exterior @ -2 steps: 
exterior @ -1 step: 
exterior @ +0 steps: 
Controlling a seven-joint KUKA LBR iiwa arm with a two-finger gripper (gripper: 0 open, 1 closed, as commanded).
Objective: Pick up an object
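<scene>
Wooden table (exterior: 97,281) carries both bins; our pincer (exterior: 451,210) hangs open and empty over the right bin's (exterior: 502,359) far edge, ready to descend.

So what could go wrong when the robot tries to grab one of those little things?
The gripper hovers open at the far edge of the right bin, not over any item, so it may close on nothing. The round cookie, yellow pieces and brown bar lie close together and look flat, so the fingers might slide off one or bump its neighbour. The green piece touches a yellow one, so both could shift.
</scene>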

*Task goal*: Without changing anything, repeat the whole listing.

*Reply to the task*:
exterior @ -2 steps: 
exterior @ -1 step: 
exterior @ +0 steps: 
Controlling a seven-joint KUKA LBR iiwa arm with a two-finger gripper (gripper: 0 open, 1 closed, as commanded).
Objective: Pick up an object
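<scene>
Wooden table (exterior: 97,281) carries both bins; our pincer (exterior: 451,210) hangs open and empty over the right bin's (exterior: 502,359) far edge, ready to descend.

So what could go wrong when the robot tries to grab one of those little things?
The gripper hovers open at the far edge of the right bin, not over any item, so it may close on nothing. The round cookie, yellow pieces and brown bar lie close together and look flat, so the fingers might slide off one or bump its neighbour. The green piece touches a yellow one, so both could shift.
</scene>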

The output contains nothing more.